# [What the task asks]
Each line of the data below goes into the copy exactly; pictures do not.

Dataset section Start Marker

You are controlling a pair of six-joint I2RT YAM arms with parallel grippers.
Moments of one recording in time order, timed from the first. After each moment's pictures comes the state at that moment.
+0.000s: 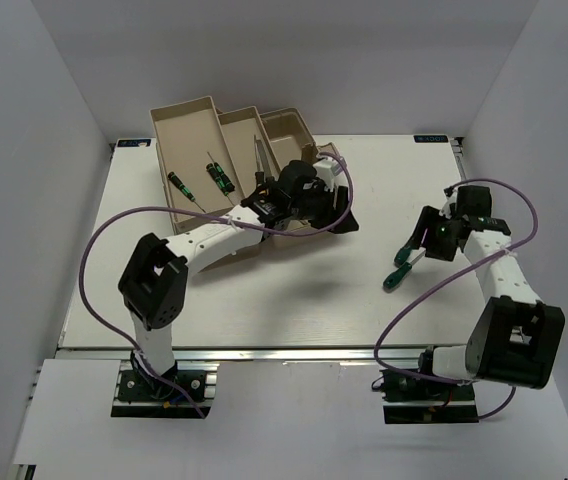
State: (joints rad) left arm -0.79 1.85 1.50 -0.11 0.37 -0.45; right arm -0.12 1.31 0.95 -0.64 -0.27 0.18
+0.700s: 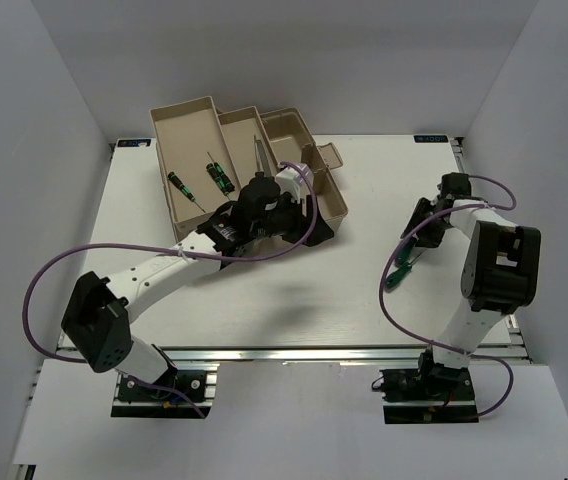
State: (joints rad) left arm -0.79 1.49 1.19 -0.08 0.25 -0.50; right arm -0.13 1.80 1.14 -0.48 -0.21 0.32
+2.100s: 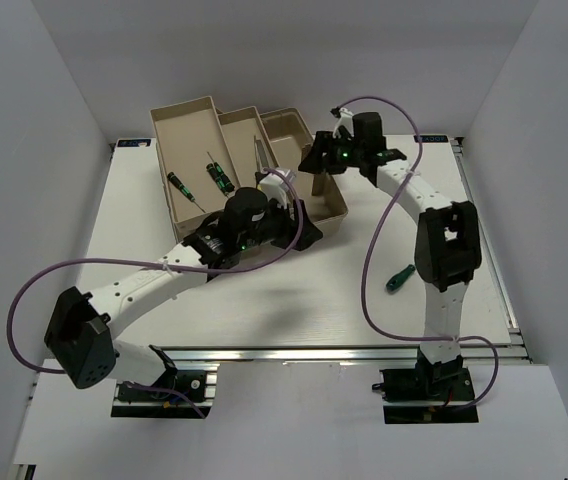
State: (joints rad) left arm -0.79 1.35 1.07 -0.06 0.13 -0.51; right arm 0.36 2.07 1.74 -0.18 -0.54 0.34
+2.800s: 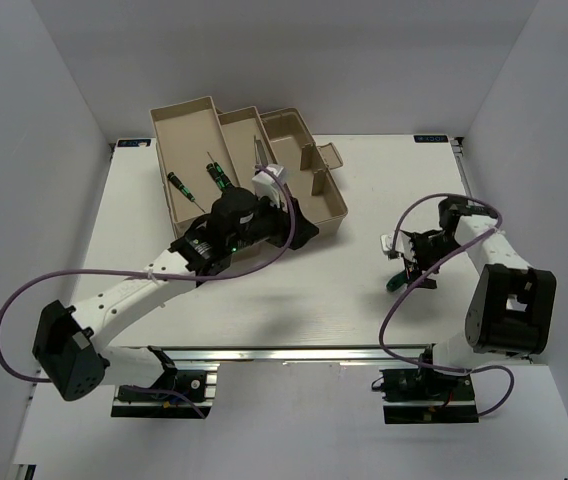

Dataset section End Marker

# [Task answer]
You are controlling a pair of six-joint I2RT YAM arms with parallel grippers.
Moments of one recording in time order, timed from the first. After each moment's pictures comes the state at that moment.
+0.000s: 
State: (joints rad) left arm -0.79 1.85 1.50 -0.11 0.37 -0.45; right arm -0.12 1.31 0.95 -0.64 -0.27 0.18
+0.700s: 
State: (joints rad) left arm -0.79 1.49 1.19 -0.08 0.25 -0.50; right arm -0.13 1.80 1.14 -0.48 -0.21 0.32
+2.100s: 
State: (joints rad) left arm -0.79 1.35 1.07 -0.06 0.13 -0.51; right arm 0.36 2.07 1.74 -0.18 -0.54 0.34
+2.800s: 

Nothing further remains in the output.